Thursday, December 1, 2011

So You Want to Make a Movie - Distribution

You’ve caught the bug, and you’ve decided to make a movie. But where do you start? The good news is today there are fewer barriers to overcome in order to produce a film. Thanks to digital filmmaking, the costs have dropped dramatically. In reality, practically anybody can become a filmmaker. There is no shortage of books, videos, and online resources to help get you started. No one article can answer all of your questions or take you through the entire process; however, I want to offer you 20 key steps that will at least steer you in the right direction. Think of these steps as the big picture or the 30,000 foot view.

20. Distribution

I’m sure you didn’t make your film for just you, your friends, and family to watch. You want an audience. The entire reason that you spent the time and money to enter your movie into film festivals was to find a distributor. Let’s face it. You don’t have the money or the ability to get your film into theaters. And do you think you could collect the money from the theater owners anyway? What a distributor does is to help you find an audience. They finance the P and A, which is an industry term for prints and advertising. You don’t have a movie until somebody is willing to pay $10 to see it in a theater. Distributors have the means to market and promote your film. In other works, they convince the public that your film is a “movie”.

For every dollar Hollywood spends to produce a movie, they spend an additional 51 to 57 cents to promote and market the film.
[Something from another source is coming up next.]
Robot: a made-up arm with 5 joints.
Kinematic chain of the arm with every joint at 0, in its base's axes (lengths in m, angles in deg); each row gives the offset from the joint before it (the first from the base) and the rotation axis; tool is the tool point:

And you thought making the movie was hard. The truth is the real battle is finding a distributor and, hopefully, an audience. In some cases, the process could take up to five years. You really have to be committed and believe in your movie if you have any chance of finding a distributor.

You’d be surprised how many movies, and I mean good movies, NEVER get a distribution deal. There’s no logic, rhyme or reason for why certain films get or don’t get distribution. It’s going to come down to a lot of hard work and determination on your part. And sometimes it’s just dumb luck.

So what happens if you don’t get a distribution deal at the film festivals? What do you do next? The first thing you must absolutely do before talking to any distributor is get expert advice from an entertainment lawyer. If somebody offered you a deal, how would you know if it was a good deal for you? The entertainment industry is notorious for distributors who have taken advantage of filmmakers, promised them the moon and delivered absolutely nothing. In some cases, they stole their film and left them at the altar, never seeing one red cent.

You don’t want that to happen to you. That’s why you need someone on your side. Don’t rely on what I’m writing or on any other book when negotiating a deal. This topic is too complex without expert opinion. For example, there is a multitude of different types of distribution deals such as the 50/50 net deal, the flat fee deal, the net deal, the gross deal, the first dollar gross deal, the first dollar split deal, the adjusted gross deal, the sliding scale deal, and the 70/30 major deal. The question is which one is the real deal. Here’s the thing you need to know. Most of them are designed for you to never see any profits.

I’m not going to go into detail for each of these deals; however, I do want to highlight the 50/50 net deal which is basically a standard distribution deal within the industry. It pretty much goes like this. You and the distributor form a partnership. They agree to distribute your movie for a standard distribution fee plus all expenses. Then they will split the profits 50/50 with you. The problem is nobody can define what the standard distribution fee is because it’s always a moving target. And the funny thing is the expenses always seem to eat up the profits. So when they get to the 50/50 split, there’s nothing to split. The expenses magically go up.

Here’s the deal you should take. If the distributor is willing to write you a check to buy the film straight out, take it. You walk away and you’re done. Let’s say you made your movie for $200,000, and they offer you a $350,000 to $400,000 check. Why in the world wouldn’t you take it? You now have the money to pay off your expenses, repay your investors with interest and profits, take care of everybody who helped you get the movie made, plus put a little money in your pocket. And the icing on the cake is your movie now has a chance to find an audience.

The only problem is this deal is rare. A few years ago, distributors were willing to take more risks. Now they want you to take all the risks. They expect you to do the work that they used to do. Distributors want you to find your audience, and market and promote your film. And, if you are successful, they collect all of the rewards. Doesn’t sound fair, does it?